Kur'an-ı Kerim ve Türkçe Meali Sayfa 579
6. (bu,) Allah’ın has kullarının içtikleri ve akıttıkça akıttıkları bir pınardır.
7. Okullar, şiddeti her yere yayılmış olan bir günden korkarak, verdikleri sözü yerine getirirler.
8. Onlar kendi canları çekmesine rağmen yemeği; yoksula, yetime ve esire yedirirler:
9. “biz sizi Allah rızası için doyuruyoruz, sizden ne bir karşılık, ne de bir teşekkür bekliyoruz.”
10. “biz, çetin ve belâlı bir günde Rabbimizden (O’nun azabına uğramaktan) korkarız” (derler).
11. Işte bu yüzden Allah, onları o günün fenalığından esirger; (yüzlerine) parlaklık, (gönüllerine) sevinç verir.
12. Sabretmelerine karşılık onlara cenneti ve (cennetteki) ipekleri lütfeder.
13. Orada koltuklara kurulmuş olarak bulunurlar; ne yakıcı sıcak görülür orada, ne de dondurucu soğuk.
14. (cennet ağaçlarının) gölgeleri üzerlerine sarkar; kolayca koparılabilen meyveleri istifadelerine sunulur.
15. Yanlarinda gümüşten kaplar ve billûr kupalar dolaştırılır.
16. Gümüşten öyle kadehler ki, onları istedikleri ölçüde tayin ve takdir etmişlerdir.
17. Onlara orada bir kâseden içirilir ki, (bu şarabın) karışımında zencefil vardır.
18. (bu şarap) orada bir pınardandır ki adına selsebîl denir.
19. O insanların etrafında öyle ölümsüz genç hizmetçiler dolaşır ki, onları gördüğünde, etrafa saçılıp dağılmış inciler sanırsın.
20. Ne yana bakarsan bak, (yığınla) nimet ve büyük bir saltanat görürsün.
21. Üzerlerinde yeşil ipekten ince ve kalın elbiseler vardır, gümüş bilezikler takınmışlardır. Rableri onlara tertemiz bir içki içirir.
22. (onlara şöyle denir): Bu, sizin için bir ödüldür. Sizin gayretiniz karşılığını bulmuştur.

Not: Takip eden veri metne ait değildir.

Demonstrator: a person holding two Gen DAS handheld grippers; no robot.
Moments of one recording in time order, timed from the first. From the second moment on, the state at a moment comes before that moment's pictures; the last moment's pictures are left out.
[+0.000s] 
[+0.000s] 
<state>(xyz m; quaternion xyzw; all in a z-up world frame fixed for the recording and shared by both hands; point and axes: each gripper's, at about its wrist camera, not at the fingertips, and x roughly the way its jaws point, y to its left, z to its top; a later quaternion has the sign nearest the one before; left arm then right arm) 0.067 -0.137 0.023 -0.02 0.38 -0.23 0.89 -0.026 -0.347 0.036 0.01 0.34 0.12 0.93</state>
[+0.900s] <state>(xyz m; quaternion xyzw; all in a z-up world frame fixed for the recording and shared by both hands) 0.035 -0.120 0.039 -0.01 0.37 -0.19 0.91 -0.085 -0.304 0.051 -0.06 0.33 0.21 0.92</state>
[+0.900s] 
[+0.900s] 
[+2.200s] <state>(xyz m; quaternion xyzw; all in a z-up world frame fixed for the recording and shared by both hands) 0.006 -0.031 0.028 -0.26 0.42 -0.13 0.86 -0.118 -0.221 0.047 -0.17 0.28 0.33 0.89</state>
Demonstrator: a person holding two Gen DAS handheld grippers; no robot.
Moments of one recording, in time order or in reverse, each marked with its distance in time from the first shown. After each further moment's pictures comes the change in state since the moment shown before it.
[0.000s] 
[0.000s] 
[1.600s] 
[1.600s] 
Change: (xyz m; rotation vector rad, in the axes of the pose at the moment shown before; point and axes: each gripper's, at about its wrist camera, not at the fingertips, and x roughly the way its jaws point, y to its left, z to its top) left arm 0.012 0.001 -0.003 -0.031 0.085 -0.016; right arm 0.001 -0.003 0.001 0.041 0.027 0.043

23. (rasûlüm;) kur’an’ı sana bölümler halinde Biz indirdik!
24. Artık rabbinin hükmüne/kararına (boyun eğip) sabret; onlardan hiçbir günahkâra, yahut hiçbir nanköre boyun eğme.
25. Sabah vaktinden Akşam vaktine kadar Rabbinin adını an; (Allah için yapılması gereken ne varsa onları yaparak geçir.)